Much like physical conditioning is important to keep yourself in shape, signal conditioning is important to ensure correct information is transmitted. If signals from various sensors or transducers are not conditioned properly, inaccurate information is sent to a controller and/or to a network, potentially with catastrophic effect.
Regardless of sensor types, proper signal conditioning is essential to assure proper control and to deliver correct information to a network. Wireless technology only heightens the need for signal conditioning.
As wireless technologies such as Wi-Fi and ZigBee continue to develop and gain adoption for data acquisition, more and more applications for remote acquisition and logging can now be addressed, says Swapnil Padhye, data acquisition product marketing engineer at National Instruments. These new areas span across a wide range. Very similar to the case of cabled data acquisition, reading from sensors like humidity, temperature, and flow remains an important step in these wireless applications. Providing the right type of signal conditioning for sensors enables the most accurate measurements and it continues to be a critical component of wireless data acquisition.
Lets take a look at the key conditioning functions of the sensor signal configuration.

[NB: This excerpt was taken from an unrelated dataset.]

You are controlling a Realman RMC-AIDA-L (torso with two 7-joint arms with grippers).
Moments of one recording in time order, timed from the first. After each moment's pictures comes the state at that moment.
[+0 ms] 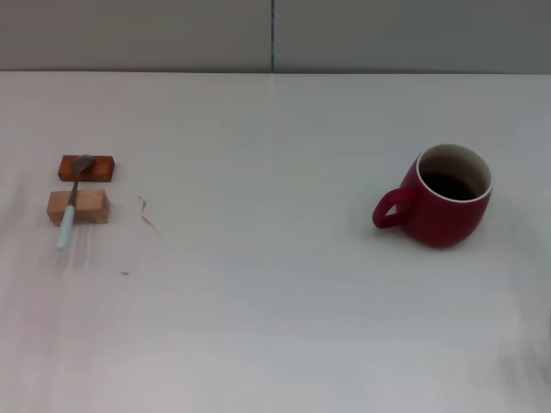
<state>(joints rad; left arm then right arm) -0.42 -2.06 0.45 0.05 0.74 1.26 -0.34 0.31 2.09 0.32 0.14 -1.63 -1.34 -1.39</state>
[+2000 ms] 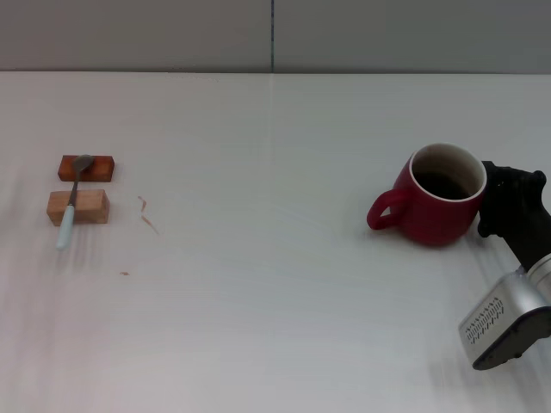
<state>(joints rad) -0.42 -2.07 0.45 0.05 0.73 1.26 -0.34 0.41 2.08 0.16 0.29 -1.67 -1.08 -1.29</state>
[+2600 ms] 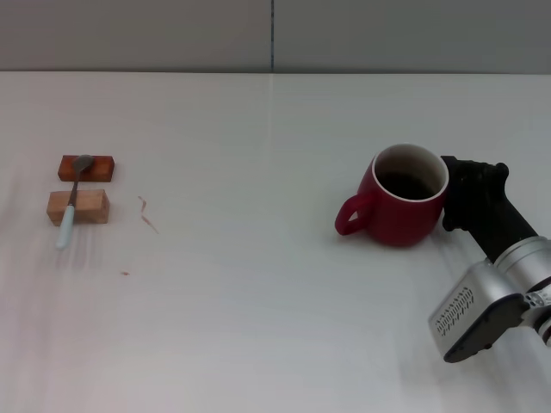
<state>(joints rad) -0.41 -2.07 0.45 0.05 0.73 1.26 -0.34 0.45 2.09 0.15 0.35 -1.67 -1.03 -1.29</state>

Thermocouple signals come to mind as one of the more sensitive, low-level signals needing amplification to create accurate transmittable signals. Omega Engineering supplies a variety of thermocouple signal conditioners, including the iD Series where thermocouple inputs are amplified, often filtered, and then delivered to a receiver device. To deliver thermocouple temperature measurement data to a network, the iDRX series provides a RS-485 output.
Isolation provides immunity to dangerous and/or degrading effects of noise, transient power surges, internal ground loops, and other hazards present in industrial environments. Dataforth offers a family of isolated signal conditioners. The SensorLex 8B conditioners are configured for voltage, current, temperature, position, frequency, and strain measuring devices. Conditioning includes linearity, amplification, filtering, and 1,500 Vrms isolation.
Pulse shaping might be required because a limited number of sensors or transducers implement a pulse-code data or frequency output. The Ultra SlimPak II from Eurotherm-Action Instruments is an example of a frequency conditioner. These offer lower power usage, improved accuracy and an optional e-mail notification of alarms. Allowable input frequencies are up to 10 kHz. Input amplitude can range from 150 mV to 150 Vrms.
Universal Signal Conditioners
There are many instances when signal conditioning is an appropriate solution, says Robert Schosker, product manager at Pepperl+Fuchs. Thermocouples or RTDs might require conversion to any of several standard instrument signals. Schosker notes that the key to control is accuracy, both in measurement and signal conditioning. Noise from ground loops can cause signal degradation. Signal conditioners will provide the needed isolation, amplification, filtering, and linearity corrections to eliminate the ground loops.
Dan Jacobsmeyer, FlexConnect product specialist at Emerson Process Management, works with Emerson offices around the world to migrate legacy distributed control systems to its DeltaV DCS platform. FlexConnect sells cable-only solutions, as well as cable and signal-conditioning circuit boards to allow direct connection from the legacy DCS to DeltaV, says Jacobsmeyer. I evaluated P+Fs KFU8-USC-1.D modules for use in migration projects where the field signals are not compatible with DeltaV. Some equipment has voltage offsets or leakage to ground. A universal signal conditioner frequently is needed to condition the field signal to work with a DeltaV card already installed in the system.